*** RECORDS TO USE Section Begins ***

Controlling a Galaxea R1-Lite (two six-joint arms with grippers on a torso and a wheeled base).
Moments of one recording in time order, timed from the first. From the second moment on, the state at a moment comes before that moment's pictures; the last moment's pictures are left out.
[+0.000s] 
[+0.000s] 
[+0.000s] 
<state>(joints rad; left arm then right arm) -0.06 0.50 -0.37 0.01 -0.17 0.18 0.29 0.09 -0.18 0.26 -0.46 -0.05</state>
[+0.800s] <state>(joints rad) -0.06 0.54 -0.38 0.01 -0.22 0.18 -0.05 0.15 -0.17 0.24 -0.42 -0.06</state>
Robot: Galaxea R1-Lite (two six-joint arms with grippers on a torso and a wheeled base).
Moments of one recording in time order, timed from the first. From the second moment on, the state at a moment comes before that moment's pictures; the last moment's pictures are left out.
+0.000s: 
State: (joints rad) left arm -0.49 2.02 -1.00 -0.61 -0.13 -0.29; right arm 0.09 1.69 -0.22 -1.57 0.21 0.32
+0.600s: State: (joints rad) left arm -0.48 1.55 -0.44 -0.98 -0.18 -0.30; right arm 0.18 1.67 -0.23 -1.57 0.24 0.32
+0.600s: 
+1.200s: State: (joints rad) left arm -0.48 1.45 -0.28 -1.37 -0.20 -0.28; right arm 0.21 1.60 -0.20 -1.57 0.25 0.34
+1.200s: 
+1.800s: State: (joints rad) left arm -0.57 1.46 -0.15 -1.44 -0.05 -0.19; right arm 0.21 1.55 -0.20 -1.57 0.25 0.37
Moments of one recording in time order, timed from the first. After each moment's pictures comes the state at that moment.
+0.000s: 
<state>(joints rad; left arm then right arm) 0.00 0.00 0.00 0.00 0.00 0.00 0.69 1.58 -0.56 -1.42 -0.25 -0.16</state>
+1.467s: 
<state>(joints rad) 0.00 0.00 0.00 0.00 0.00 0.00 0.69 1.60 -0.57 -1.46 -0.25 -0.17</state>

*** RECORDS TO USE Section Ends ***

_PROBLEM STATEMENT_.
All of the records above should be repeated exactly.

_THE ANSWER_.
Controlling a Galaxea R1-Lite (two six-joint arms with grippers on a torso and a wheeled base).
Moments of one recording in time order, timed from the first. From the second moment on, the state at a moment comes before that moment's pictures; the last moment's pictures are left out.
[+0.000s] 
[+0.000s] 
[+0.000s] 
<state>(joints rad; left arm then right arm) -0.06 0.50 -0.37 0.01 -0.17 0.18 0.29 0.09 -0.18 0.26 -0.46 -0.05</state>
[+0.800s] <state>(joints rad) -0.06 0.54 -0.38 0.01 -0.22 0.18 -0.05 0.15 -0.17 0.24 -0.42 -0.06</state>
Robot: Galaxea R1-Lite (two six-joint arms with grippers on a torso and a wheeled base).
Moments of one recording in time order, timed from the first. From the second moment on, the state at a moment comes before that moment's pictures; the last moment's pictures are left out.
+0.000s: 
State: (joints rad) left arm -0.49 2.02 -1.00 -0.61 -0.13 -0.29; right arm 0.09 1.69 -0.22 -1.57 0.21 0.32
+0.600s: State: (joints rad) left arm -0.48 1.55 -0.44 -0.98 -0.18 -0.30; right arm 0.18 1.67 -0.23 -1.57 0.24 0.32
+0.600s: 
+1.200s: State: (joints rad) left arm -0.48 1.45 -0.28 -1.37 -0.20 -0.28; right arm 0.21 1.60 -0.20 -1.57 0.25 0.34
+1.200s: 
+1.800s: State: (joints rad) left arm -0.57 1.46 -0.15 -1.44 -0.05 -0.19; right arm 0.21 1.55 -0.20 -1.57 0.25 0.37
Moments of one recording in time order, timed from the first. After each moment's pictures comes the state at that moment.
+0.000s: 
<state>(joints rad; left arm then right arm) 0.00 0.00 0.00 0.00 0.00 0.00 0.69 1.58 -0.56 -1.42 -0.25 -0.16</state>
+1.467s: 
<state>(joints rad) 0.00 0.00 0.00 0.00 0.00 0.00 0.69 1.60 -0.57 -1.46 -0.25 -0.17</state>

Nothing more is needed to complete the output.